My intern just wrote "definately" in an email to me, which is my pet peeve. I mean, our email system even has a spellcheck so I know there was a red underline and she just ignored it.
I always do a doubletake on the word "misled," (which my buh-buh-brain likes to rhyme with "rifled"). It seems to me to be a better past tense for the verb "to misle" than it is for "to mislead."
luggage
1596, from lug (v.) "to drag;" so, lit. "what has to be lugged about" (or, in Johnson's definition, "any thing of more bulk than value"). In 20c., the usual word for "baggage belonging to passengers."
The misled-rhymes-with-rifled thing was mentioned on one of my favorite This American Life shows, the one with the woman who thought unicorns were extinct and the man who thought Nielson used all families named Nielson for their TV ratings.
Words like that, I often mentally pronounce them in ridiculous-literal way that somehow diffuses their awkwardness.
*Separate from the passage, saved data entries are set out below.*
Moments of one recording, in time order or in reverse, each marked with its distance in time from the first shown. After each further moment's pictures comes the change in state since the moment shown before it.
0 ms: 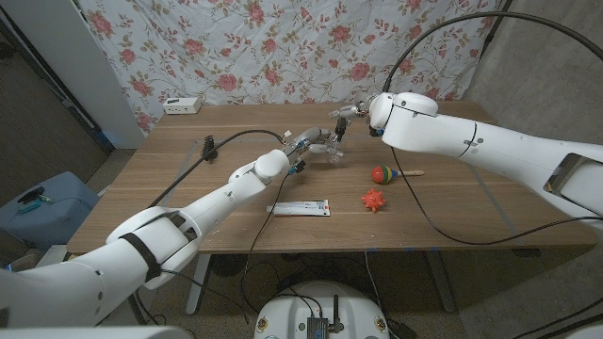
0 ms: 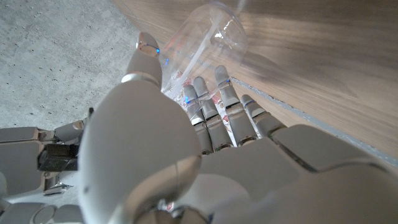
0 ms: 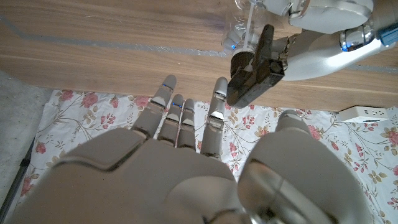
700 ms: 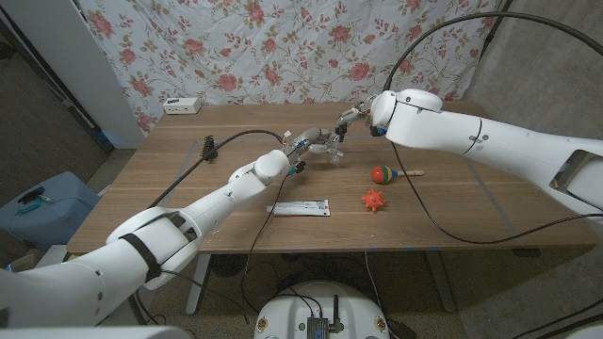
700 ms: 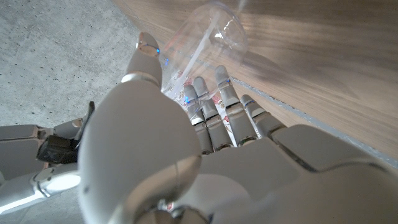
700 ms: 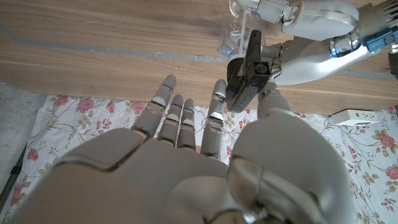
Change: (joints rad) left arm 0.002 0.000 -0.002 0.000 -0.002 -0.005 -0.003; left_hand 0.000 0.000 0.000 0.000 0.001 0.000 0.000 0.000 0.001 0.000 0.000 -0.004 0.000 0.002 0.002 0.002 -0.001 0.000 0.000 0.000 0.000; right arm 0.011 -0.022 0.003 -0.012 0.048 0.023 0.017; right_hand 0.213 0.062 0.094 -0.138 -0.010 -0.034 -0.009 -0.008 -0.002 -0.012 -0.013 0.000 0.000 -0.004 -0.005 -0.004 0.000 -0.004 -0.004 0.000 0.000
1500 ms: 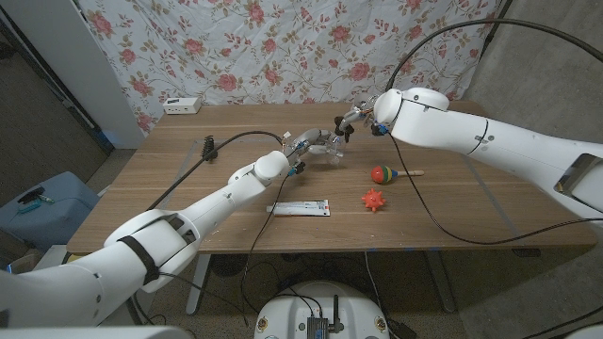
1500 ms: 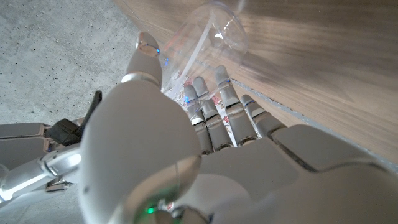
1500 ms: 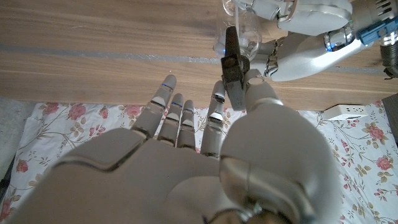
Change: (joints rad) left arm 0.014 0.009 -0.004 -0.025 -0.003 0.011 0.001; left_hand 0.000 0.000 0.000 0.000 -0.002 0.000 0.000 0.000 0.000 0.002 -0.004 0.001 0.000 0.000 0.000 -0.001 0.001 0.000 0.000 0.000 0.000; right arm -0.043 -0.020 0.060 0.006 0.012 0.064 0.018; right_hand 0.176 0.050 0.076 -0.072 -0.017 -0.009 -0.052 0.000 -0.002 -0.012 -0.031 0.001 0.000 -0.005 -0.034 0.000 0.000 -0.014 -0.021 0.000 -0.003
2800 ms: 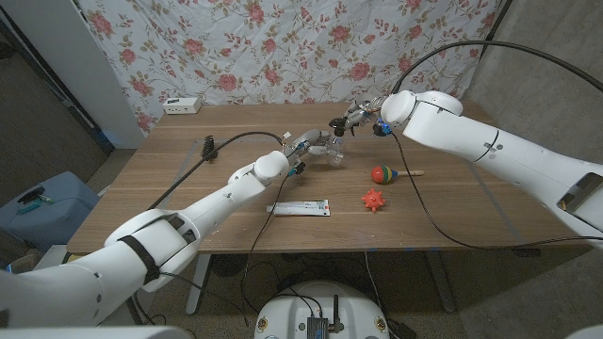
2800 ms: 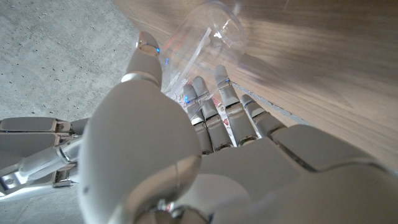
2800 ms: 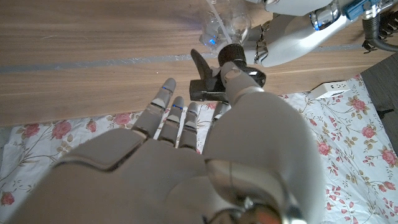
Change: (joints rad) left arm -0.004 -0.003 0.001 0.009 -0.008 0.003 -0.016; left_hand 0.000 0.000 0.000 0.000 -0.001 0.000 0.000 0.011 0.001 0.005 0.001 -0.005 0.000 0.007 -0.003 0.003 0.000 0.000 0.000 0.000 0.000; right arm -0.117 -0.008 0.139 0.022 0.027 0.160 -0.002; right_hand 0.214 0.022 0.064 0.007 -0.025 0.048 -0.145 0.012 -0.002 0.000 -0.082 0.000 0.002 -0.016 -0.045 0.000 0.002 -0.026 -0.028 -0.004 0.003
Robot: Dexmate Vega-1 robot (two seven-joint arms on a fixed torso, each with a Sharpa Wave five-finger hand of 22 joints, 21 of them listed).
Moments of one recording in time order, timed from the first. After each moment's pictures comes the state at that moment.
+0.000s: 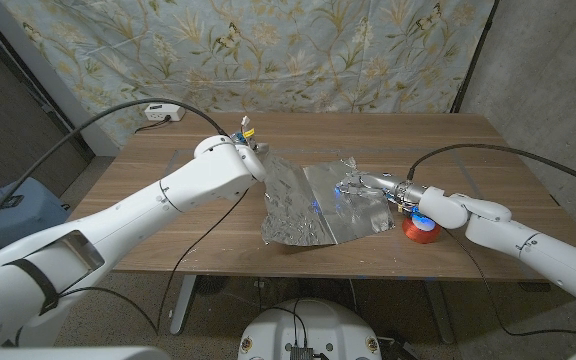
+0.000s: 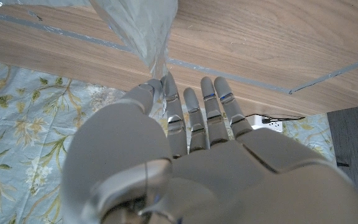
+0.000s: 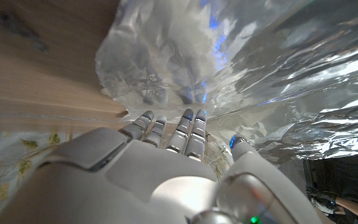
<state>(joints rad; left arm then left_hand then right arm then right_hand) 0.46 0.66 0.86 -2.15 -0.39 1.36 0.72 1.09 0.15 0.50 -0.16 0.44 0.75 0.17 0.60 0.75 0.26 0.14 0.82 0.93 0.42 0.14 0.48 0.53 0.11 0.21 1.12 0.20 -0.74 -0.86 -0.68 -1.41 -0.44 0.42 0.01 0.14 0.11 0.37 0.06 0.20 0.33 -0.13 0.19 0.18 0.27 -0.14 0.18 0.18 -0.02 -0.03 0.19 0.18 -0.02 -0.03 0.19 0.17</state>
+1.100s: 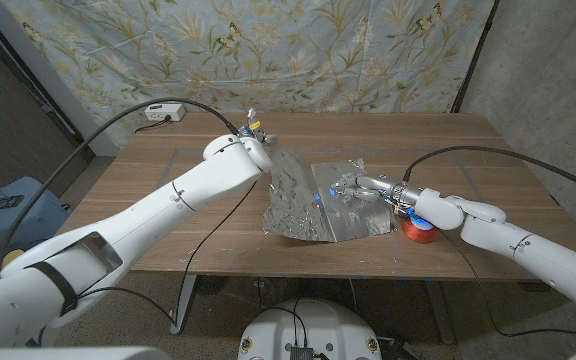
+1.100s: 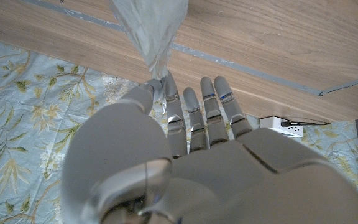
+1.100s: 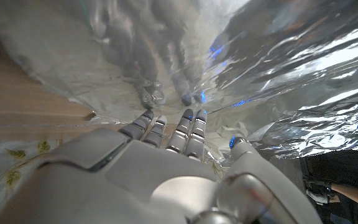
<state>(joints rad) 0.48 0.58 0.82 -2.09 -0.19 1.28 0.55 1.10 0.15 0.50 -0.16 0.45 0.75 0.17 0.62 0.74 0.27 0.14 0.82 0.92 0.43 0.14 0.48 0.53 0.12 0.20 1.13 0.20 -0.73 -0.83 -0.70 -1.38 -0.40 0.46 0.02 0.14 0.11 0.37 0.06 0.20 0.33 -0.13 0.19 0.18 0.27 -0.14 0.18 0.18 -0.02 -0.03 0.19 0.18 -0.01 -0.03 0.19 0.17</state>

Lugg-gugg-age. Awe-kah-ward. Ree-dick-you-louse. Pro . . . (dramatic pause, as though you'd just tossed a ball in the air and now it's coming down and you're about to catch it) - Nunce!
Weird. I've never really thought about this before.
I guess language, and our relationship to it, is often a rather unsettling -- and simultaneously silly -- thing to explore.